Each line of the records below that holds "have" should be copied out.

-- Opening Marker --

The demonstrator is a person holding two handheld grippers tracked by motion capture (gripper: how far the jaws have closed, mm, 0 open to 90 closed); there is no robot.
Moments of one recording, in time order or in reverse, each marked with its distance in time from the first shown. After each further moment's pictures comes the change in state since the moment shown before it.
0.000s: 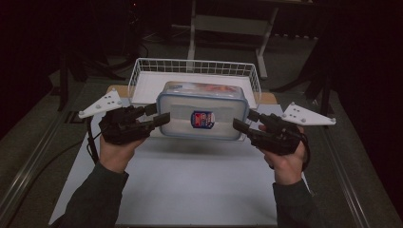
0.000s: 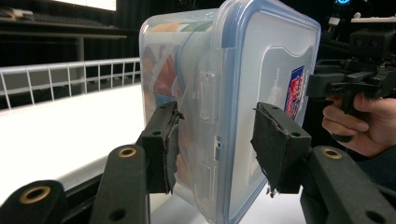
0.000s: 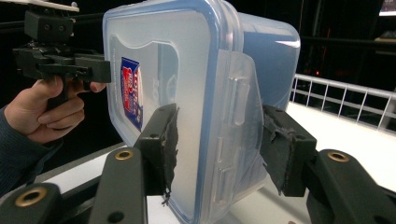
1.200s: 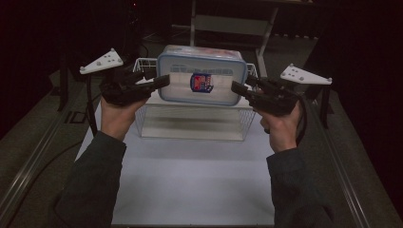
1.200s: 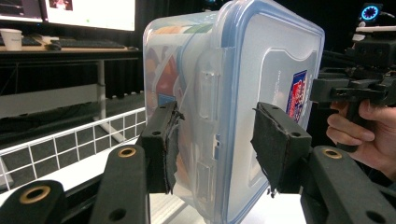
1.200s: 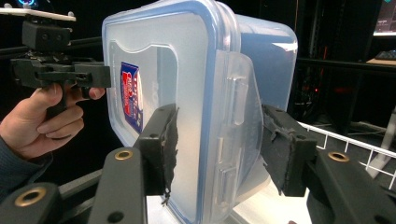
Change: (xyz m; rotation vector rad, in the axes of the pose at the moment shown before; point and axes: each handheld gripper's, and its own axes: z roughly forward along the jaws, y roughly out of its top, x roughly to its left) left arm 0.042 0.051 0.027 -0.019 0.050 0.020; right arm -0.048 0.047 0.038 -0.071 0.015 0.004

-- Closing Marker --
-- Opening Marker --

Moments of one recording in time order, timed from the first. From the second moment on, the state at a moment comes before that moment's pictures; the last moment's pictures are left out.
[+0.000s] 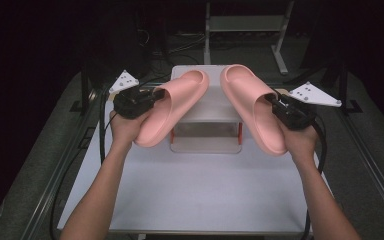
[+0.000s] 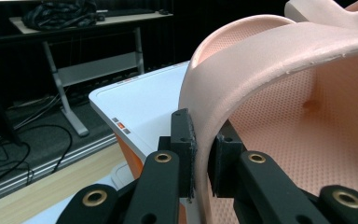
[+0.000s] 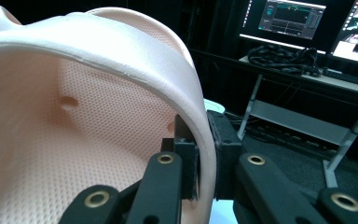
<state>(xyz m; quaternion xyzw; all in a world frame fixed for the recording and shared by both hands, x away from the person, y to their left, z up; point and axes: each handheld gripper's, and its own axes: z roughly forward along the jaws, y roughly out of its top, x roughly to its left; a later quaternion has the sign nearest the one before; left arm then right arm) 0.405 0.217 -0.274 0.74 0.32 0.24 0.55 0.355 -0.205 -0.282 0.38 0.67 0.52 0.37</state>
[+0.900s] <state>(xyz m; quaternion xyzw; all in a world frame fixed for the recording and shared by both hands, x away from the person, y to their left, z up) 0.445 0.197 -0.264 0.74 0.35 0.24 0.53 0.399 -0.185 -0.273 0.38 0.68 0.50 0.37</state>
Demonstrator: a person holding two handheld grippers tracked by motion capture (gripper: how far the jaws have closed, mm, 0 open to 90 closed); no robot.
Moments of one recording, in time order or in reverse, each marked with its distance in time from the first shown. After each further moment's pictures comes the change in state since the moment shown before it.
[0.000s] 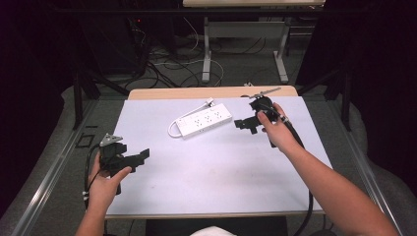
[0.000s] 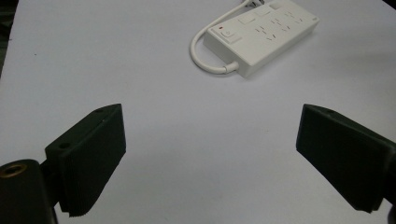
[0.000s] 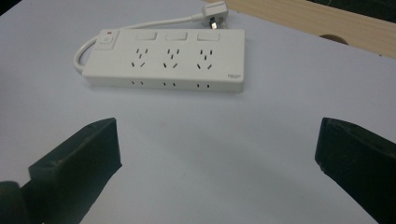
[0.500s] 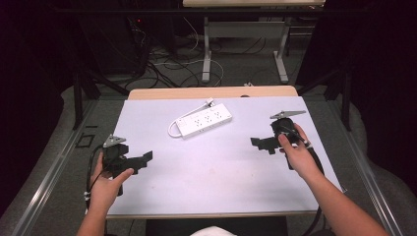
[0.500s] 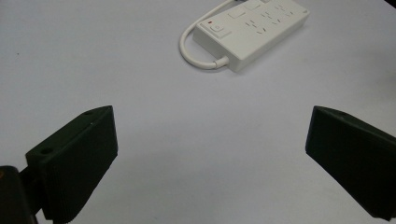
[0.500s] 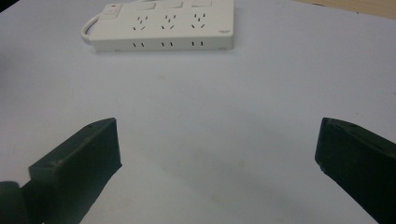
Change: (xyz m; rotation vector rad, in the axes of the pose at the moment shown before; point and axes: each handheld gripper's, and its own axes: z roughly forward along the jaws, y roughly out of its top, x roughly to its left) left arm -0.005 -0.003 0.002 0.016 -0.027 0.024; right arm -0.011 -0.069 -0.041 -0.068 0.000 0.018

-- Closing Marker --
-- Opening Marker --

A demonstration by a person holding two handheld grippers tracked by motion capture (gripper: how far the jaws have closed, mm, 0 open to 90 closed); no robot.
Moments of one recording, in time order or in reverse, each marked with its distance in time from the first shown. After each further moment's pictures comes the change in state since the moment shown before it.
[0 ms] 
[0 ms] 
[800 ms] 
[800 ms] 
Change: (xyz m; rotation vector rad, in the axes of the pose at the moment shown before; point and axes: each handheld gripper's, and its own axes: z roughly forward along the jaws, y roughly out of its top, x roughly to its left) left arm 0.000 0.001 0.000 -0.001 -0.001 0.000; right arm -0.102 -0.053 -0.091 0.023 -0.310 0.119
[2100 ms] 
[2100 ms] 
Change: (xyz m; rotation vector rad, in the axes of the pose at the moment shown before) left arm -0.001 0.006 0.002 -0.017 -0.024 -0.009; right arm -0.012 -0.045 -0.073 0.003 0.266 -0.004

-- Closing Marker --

THE ANSWER →
The demonstrator is a person holding two handheld grippers tracked by motion capture (gripper: how far the jaws have closed, mm, 0 open to 90 closed); there is no robot.
Demonstrator: a person holding two handheld grippers tracked by motion capture (gripper: how far the jaws have closed, mm, 0 open to 90 closed); no robot.
A demonstration by a person holding two handheld grippers tracked by motion capture (gripper: how far the jaws have closed, mm, 0 open to 90 closed); no robot.

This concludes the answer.